WHAT IS REQUIRED: Among the entries below, how many lines include the word "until"? Reply with only the number.
========================================================================
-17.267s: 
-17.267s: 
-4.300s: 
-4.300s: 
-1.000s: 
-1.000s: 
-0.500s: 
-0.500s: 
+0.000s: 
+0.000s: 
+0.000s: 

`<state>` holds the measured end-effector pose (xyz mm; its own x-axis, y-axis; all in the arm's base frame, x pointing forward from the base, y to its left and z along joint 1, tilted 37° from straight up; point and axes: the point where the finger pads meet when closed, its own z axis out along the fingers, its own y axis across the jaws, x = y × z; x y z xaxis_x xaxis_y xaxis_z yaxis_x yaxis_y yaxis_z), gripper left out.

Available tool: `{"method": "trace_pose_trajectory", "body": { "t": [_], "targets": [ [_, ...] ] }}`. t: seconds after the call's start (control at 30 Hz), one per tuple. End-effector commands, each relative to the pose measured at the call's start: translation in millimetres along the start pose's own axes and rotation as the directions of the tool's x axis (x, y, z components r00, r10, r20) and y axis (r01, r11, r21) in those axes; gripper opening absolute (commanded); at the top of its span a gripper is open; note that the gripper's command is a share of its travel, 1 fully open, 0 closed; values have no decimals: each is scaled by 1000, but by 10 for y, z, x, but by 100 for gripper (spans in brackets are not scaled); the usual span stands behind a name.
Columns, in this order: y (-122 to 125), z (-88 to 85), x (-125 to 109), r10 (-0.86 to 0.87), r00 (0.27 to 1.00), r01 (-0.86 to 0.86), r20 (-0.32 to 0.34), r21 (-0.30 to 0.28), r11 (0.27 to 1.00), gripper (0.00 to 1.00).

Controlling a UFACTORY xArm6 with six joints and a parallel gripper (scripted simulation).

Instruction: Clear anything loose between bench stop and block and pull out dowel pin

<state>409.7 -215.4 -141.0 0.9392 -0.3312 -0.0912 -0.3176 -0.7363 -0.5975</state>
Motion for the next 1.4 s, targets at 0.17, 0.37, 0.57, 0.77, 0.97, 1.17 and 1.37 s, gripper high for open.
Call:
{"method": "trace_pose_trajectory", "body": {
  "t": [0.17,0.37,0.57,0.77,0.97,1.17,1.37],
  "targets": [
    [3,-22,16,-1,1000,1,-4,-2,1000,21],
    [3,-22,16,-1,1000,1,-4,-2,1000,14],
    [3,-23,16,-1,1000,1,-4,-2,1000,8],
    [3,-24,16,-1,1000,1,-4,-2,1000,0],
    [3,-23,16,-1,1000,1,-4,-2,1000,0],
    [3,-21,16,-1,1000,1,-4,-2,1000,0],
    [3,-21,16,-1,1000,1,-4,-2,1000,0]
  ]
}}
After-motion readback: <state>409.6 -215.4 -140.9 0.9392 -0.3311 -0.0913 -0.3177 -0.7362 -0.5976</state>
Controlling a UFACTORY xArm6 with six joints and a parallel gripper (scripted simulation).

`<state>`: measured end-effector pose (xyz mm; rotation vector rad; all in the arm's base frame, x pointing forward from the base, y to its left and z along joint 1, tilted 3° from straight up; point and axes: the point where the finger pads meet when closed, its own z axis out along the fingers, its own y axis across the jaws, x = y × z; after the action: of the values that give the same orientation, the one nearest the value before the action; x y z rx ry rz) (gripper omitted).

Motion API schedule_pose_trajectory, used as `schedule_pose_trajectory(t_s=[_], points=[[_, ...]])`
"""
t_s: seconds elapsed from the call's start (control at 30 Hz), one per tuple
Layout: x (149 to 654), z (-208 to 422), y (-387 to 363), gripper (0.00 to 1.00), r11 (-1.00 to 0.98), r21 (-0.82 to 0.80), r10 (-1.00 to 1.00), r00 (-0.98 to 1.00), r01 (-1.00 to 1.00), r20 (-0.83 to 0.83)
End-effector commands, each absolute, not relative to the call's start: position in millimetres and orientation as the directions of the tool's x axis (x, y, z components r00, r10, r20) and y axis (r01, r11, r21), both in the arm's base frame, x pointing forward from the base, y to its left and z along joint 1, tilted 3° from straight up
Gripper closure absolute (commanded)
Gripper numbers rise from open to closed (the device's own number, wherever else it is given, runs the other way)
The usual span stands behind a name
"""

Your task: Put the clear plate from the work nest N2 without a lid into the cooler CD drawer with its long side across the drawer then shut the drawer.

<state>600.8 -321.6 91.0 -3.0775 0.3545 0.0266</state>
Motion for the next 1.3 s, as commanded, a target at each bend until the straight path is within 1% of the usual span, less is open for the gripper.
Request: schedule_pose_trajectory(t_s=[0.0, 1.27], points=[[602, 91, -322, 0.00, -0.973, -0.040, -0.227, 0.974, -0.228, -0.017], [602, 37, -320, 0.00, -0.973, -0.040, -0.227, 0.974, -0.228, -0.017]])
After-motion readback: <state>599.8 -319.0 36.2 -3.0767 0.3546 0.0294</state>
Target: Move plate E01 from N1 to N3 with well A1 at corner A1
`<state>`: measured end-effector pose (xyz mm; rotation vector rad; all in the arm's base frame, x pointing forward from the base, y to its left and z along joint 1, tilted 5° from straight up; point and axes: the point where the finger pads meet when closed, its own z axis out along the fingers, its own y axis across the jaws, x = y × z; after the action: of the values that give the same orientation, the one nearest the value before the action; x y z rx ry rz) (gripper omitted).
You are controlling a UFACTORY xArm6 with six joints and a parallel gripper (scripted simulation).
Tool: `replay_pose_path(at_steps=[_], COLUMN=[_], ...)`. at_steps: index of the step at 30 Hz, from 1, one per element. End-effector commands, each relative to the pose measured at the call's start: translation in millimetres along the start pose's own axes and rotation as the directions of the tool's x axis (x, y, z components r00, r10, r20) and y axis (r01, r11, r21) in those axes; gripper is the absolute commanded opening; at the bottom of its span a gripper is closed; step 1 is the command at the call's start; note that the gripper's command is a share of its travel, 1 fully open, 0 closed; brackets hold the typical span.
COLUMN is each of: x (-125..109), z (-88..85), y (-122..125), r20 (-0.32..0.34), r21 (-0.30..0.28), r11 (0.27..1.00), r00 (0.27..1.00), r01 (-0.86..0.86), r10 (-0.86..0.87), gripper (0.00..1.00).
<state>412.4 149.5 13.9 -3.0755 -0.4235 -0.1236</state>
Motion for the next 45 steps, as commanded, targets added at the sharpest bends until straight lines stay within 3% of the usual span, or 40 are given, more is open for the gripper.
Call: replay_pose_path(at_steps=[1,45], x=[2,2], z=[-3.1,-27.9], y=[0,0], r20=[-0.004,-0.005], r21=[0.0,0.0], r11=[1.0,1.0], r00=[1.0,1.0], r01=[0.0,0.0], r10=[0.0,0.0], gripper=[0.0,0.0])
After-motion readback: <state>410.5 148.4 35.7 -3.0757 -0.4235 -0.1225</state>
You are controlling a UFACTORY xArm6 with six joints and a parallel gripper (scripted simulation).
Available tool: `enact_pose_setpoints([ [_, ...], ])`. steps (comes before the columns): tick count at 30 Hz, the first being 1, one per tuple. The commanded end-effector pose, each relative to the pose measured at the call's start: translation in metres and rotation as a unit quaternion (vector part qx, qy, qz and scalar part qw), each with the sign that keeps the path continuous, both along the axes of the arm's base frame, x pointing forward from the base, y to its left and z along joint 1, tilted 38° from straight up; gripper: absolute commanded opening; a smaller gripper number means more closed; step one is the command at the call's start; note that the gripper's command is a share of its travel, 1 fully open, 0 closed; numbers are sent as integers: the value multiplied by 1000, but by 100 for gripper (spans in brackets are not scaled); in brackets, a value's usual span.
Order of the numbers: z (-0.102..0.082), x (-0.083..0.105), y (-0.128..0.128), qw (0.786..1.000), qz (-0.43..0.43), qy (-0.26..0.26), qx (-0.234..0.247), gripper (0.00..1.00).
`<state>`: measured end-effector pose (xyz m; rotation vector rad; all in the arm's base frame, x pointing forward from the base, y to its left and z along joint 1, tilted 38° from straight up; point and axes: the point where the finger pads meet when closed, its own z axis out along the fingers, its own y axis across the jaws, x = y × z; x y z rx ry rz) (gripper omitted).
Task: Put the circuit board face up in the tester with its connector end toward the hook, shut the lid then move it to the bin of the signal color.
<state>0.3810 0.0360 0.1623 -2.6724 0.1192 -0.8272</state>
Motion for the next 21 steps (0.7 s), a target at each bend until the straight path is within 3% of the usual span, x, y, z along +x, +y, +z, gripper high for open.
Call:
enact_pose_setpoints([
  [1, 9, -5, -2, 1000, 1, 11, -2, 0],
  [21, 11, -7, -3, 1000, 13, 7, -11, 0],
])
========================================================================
ANSWER SECTION: 3